Als Sündenfall wertete die israelische Regierung vor allem die Bonner Reaktion auf die Entführung der Lufthansa-Maschine „Kiel“ von Beirut nach Zagreb durch ein PLO-Kommando weniger als zwei Monate nach dem Olympia-Attentat. Die deutschen Behörden gaben den Forderungen der palästinensischen Hijacker sofort nach und ließen die in Bayern einsitzenden drei überlebenden Attentäter ausfliegen. Kanzler Willy Brandt bemühte sich, das Einknicken zu rechtfertigen: Es habe in diesem Fall „keine andere Wahl“ gegeben, schrieb er an die erboste Ministerpräsidentin Golda Meir.

Terrorismusbekämpfung als internationale Aufgabe

Doch auch als fünf Jahre später ein Organisator des Olympia-Attentats in Frankreich verhaftet wurde, zeigte Bonn wenig Interesse, so dass Abu Daud aus Paris nach Algerien ausfliegen konnte. Auch die Regierung Schmidt/Genscher habe „vornehme Zurückhaltung geübt, wo es um die Strafverfolgung palästinensischer Terroristen ging“, urteilt der Historiker Geiger. Keiner der Mörder musste sich je vor einem deutschen Gericht verantworten.

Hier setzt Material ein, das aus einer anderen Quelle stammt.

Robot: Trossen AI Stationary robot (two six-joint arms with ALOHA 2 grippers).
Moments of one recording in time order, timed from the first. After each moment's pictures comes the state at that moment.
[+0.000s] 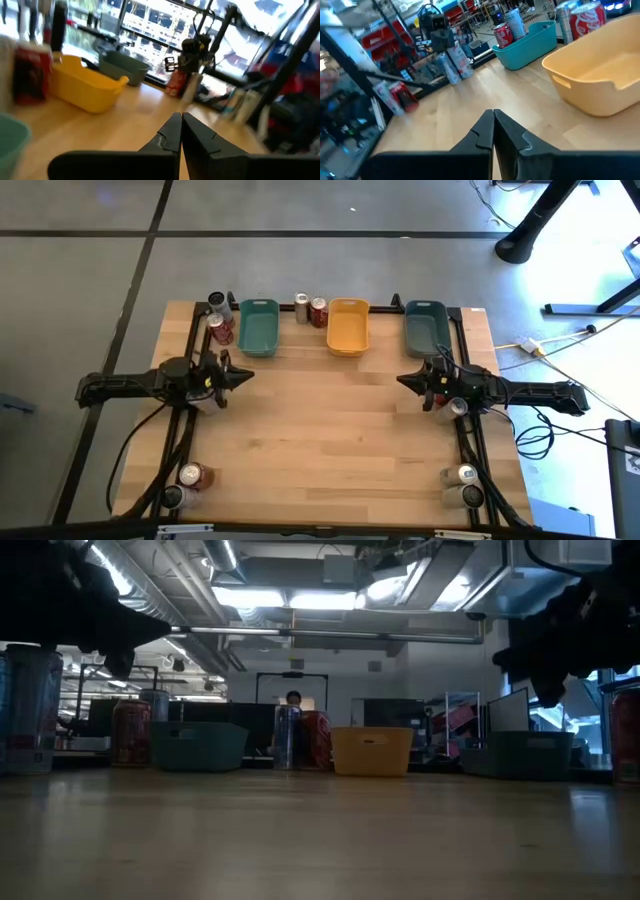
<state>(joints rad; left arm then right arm) 0.06 0.03 0.01 0.04 -0.13 -0.40 -0.06 0.15 0.01 0.06 0.09 0.48</state>
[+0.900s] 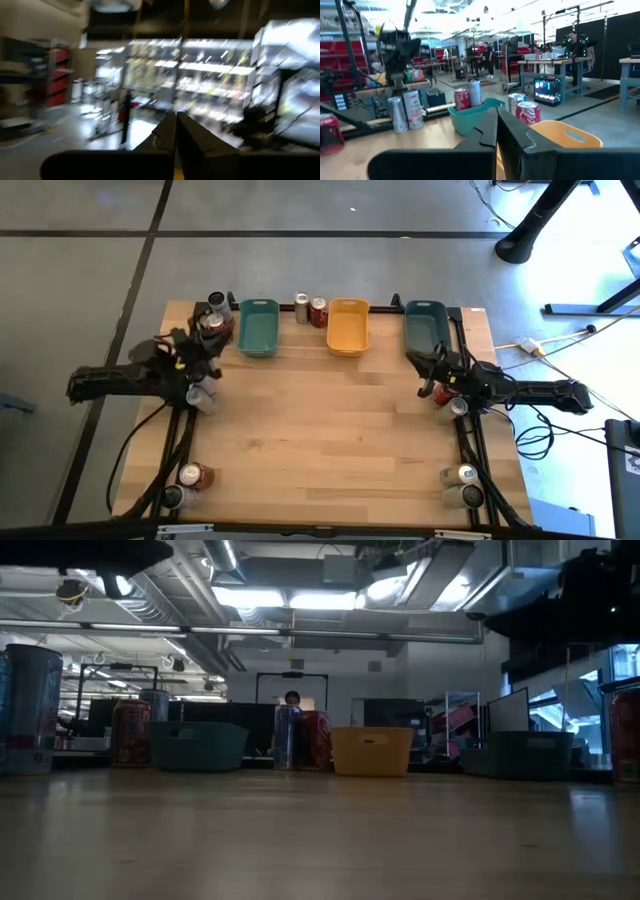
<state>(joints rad) 0.06 0.25 0.34 0.20 -0.51 0.03 -0.06 0.21 0.03 0.37 0.35 0.02</state>
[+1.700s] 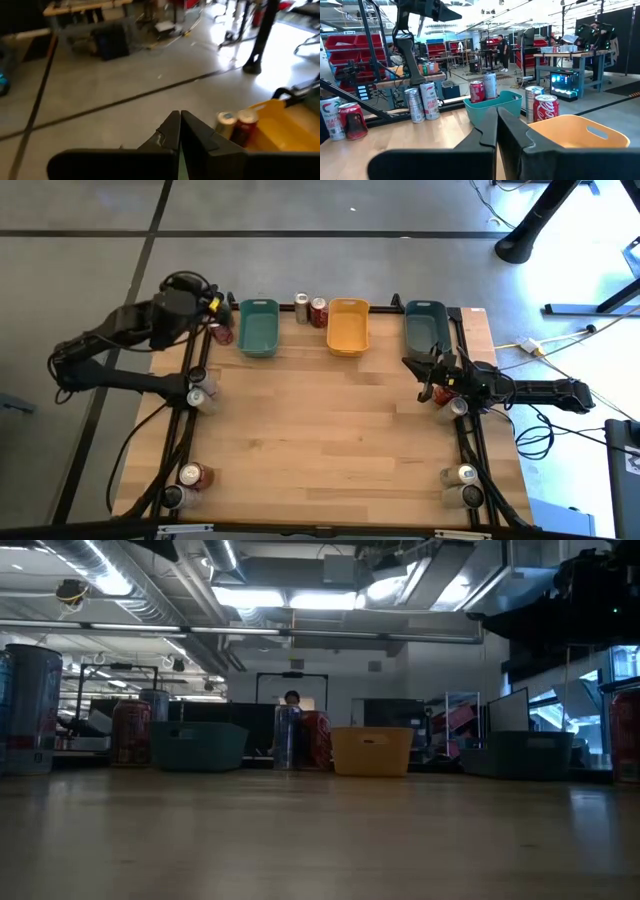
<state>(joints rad) 0.27 0.89 1.30 -0.96 -0.93 -0.40 -0.06 0.23 0.03 0.36 0.27 0.05</state>
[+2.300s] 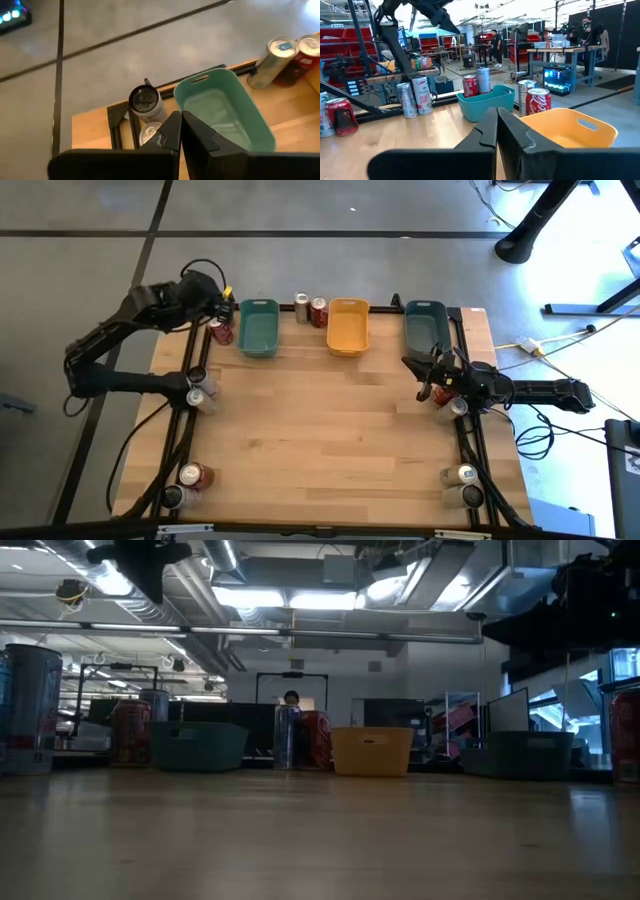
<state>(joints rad) 0.58 1.05 1.36 -1.26 -0.63 -0.47 -0.06 0.23 0.03 0.32 0.30 0.05</state>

Von „Appeasement- Politik“ der Bundesregierung will Geiger trotzdem nicht sprechen: „Das war Realpolitik.“ Auch sei es nicht moralisch-verwerflich gewesen, in den mit Konflikten aufgeladenen Nahen und Mittleren Osten politische Kontakte aufzubauen. „Im Vordergrund stand der Wunsch, Deutschland nicht zum Zielland neuer Terroranschläge zu machen“, sagt der Historiker. „Das war ein politisch legitimer Wunsch.“

Hartnäckig halten sich seit 40 Jahren Vermutungen, die Entführung der „Kiel“ sei 1972 mit deutschem Wissen erfolgt, um die Attentäter loszuwerden. Geigers Kollegin Eva Oberloskamp freilich urteilt in einem kürzlich veröffentlichten Aufsatz, für diese These fehlten „überzeugende Belege“. Die IfZ-Historikerin beschreibt in ihrer Untersuchung, dass die Bundesregierung nach dem Attentat innere Sicherheit nicht mehr nur als nationale Aufgabe begriff, sondern gezielt wegweisende Entscheidungen für die internationale Kooperation im Kampf gegen den Terror vorantrieb.